§ Assigned task:
Please reproduce all entries word for word, leaving every image behind.

Dataset content Block Start

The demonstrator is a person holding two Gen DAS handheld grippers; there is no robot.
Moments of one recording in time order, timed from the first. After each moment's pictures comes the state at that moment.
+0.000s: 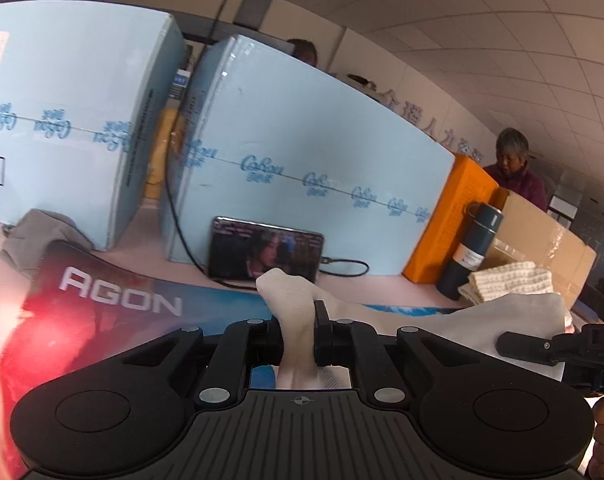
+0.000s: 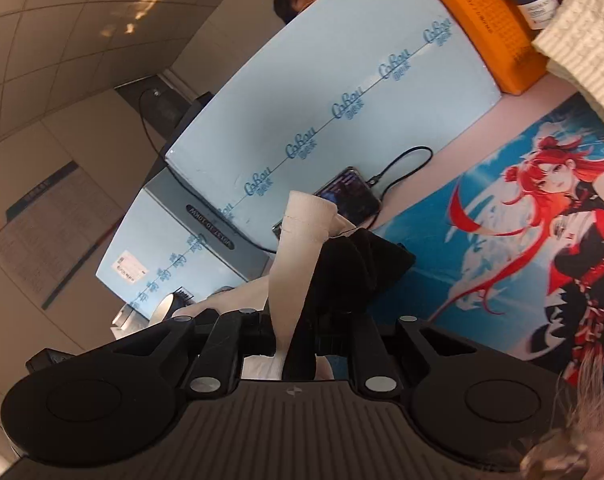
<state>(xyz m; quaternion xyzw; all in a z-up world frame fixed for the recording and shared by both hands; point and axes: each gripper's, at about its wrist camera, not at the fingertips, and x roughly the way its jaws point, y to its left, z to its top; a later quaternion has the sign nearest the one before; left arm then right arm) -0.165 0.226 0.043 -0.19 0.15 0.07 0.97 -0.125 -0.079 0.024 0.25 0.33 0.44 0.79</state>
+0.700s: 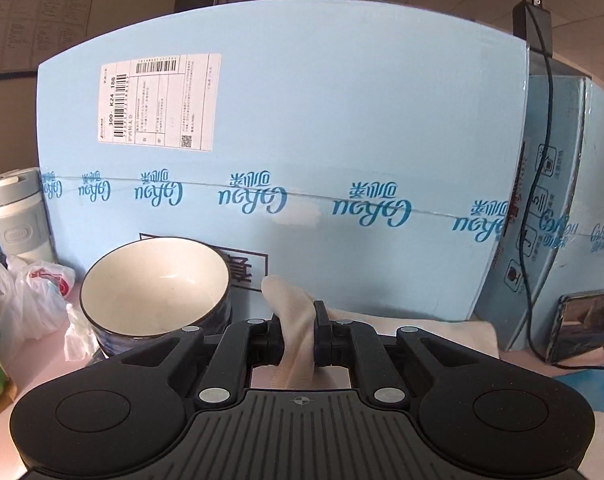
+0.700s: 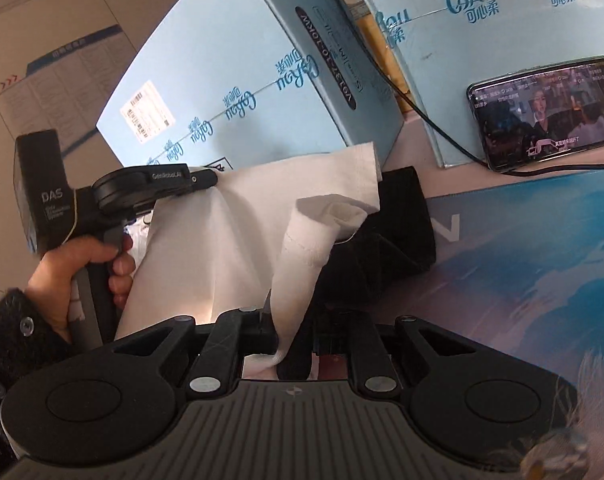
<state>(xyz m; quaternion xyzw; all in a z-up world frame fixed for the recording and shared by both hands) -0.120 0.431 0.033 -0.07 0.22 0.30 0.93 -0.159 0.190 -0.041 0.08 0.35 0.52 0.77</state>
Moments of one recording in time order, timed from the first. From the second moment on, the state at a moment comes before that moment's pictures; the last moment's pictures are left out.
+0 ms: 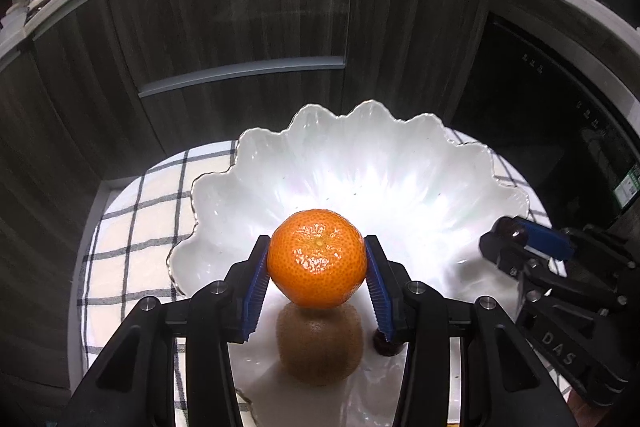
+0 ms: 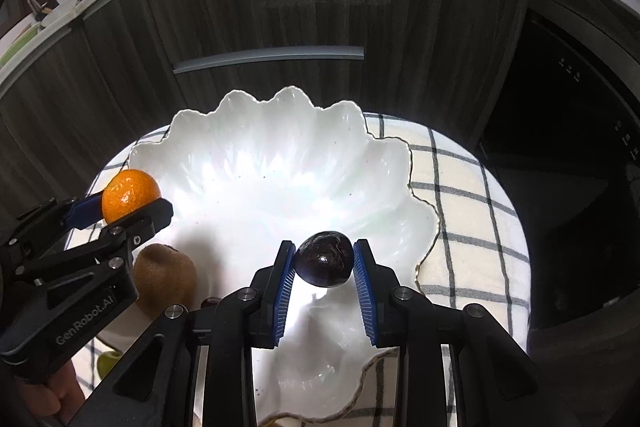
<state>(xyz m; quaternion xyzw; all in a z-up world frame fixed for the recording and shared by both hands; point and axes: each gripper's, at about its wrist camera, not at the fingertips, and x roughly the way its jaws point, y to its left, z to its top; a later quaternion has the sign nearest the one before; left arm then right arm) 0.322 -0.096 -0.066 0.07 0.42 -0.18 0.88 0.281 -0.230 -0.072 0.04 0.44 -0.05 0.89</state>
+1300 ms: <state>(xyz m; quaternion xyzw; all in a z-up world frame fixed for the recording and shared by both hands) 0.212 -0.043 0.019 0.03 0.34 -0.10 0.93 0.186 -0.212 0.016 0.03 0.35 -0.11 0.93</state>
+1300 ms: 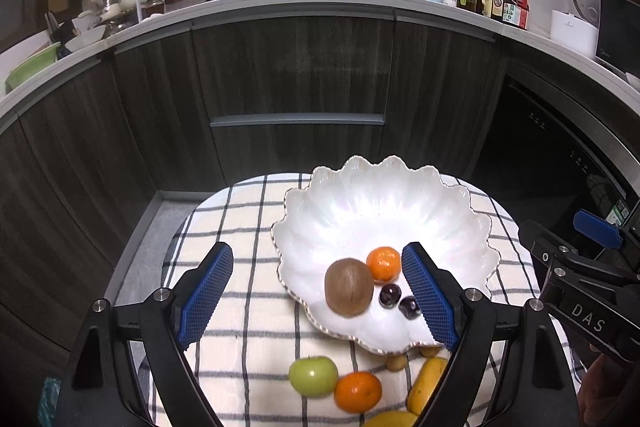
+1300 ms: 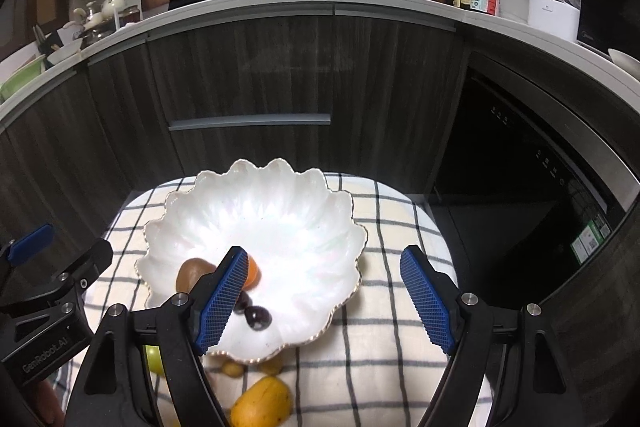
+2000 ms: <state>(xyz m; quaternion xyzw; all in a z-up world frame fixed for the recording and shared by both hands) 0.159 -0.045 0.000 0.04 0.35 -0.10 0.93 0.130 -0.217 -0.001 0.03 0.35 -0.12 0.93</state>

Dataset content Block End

§ Response box:
The demonstrator is a person holding two Gen DAS handheld grippers; there is no robot.
Moments of one recording in time order, timed from the first. After each moment's pictures comes the state at that moment.
+0.000s: 
+0.000s: 
<state>(xyz m; quaternion xyzw; all in a z-up world frame fixed for the recording and shared by both hands; point and axes: each gripper's, at about its wrist camera, not at the fingertips, and x roughly the way its jaws point, y to its left, z to its top; a later quaternion has the sign nearest the one before; left arm then right arm) -0.165 0.226 0.043 -0.19 0.15 0.07 0.97 -0.125 -0.079 0.024 0.25 0.33 0.44 0.79</state>
+0.700s: 
+0.700s: 
<state>(xyz m; quaternion xyzw; all in a z-up world frame fixed for the recording and shared by both hands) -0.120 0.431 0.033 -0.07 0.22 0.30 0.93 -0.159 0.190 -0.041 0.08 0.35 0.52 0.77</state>
Moments of one recording in time order, timed from the first. From the second moment on, the state at a moment comes before that moment's pictures; the last moment's pictures are left out.
+0 ms: 
+0 ms: 
<state>(xyz m; quaternion xyzw; all in a z-up world frame fixed for the recording and shared by both hands; point and axes: each gripper's, at about its wrist camera, not at the fingertips, and x roughly the way its jaws point, y to its left, z to its top; a later quaternion has the sign nearest the one before; left arm then right arm) 0.322 -0.096 -0.066 0.07 0.42 -0.18 0.88 0.281 -0.230 -0.072 0.04 0.44 -0.05 0.89</state>
+1300 ms: <state>(xyz m; quaternion xyzw; all in a z-up world frame fixed for the recording and shared by both hands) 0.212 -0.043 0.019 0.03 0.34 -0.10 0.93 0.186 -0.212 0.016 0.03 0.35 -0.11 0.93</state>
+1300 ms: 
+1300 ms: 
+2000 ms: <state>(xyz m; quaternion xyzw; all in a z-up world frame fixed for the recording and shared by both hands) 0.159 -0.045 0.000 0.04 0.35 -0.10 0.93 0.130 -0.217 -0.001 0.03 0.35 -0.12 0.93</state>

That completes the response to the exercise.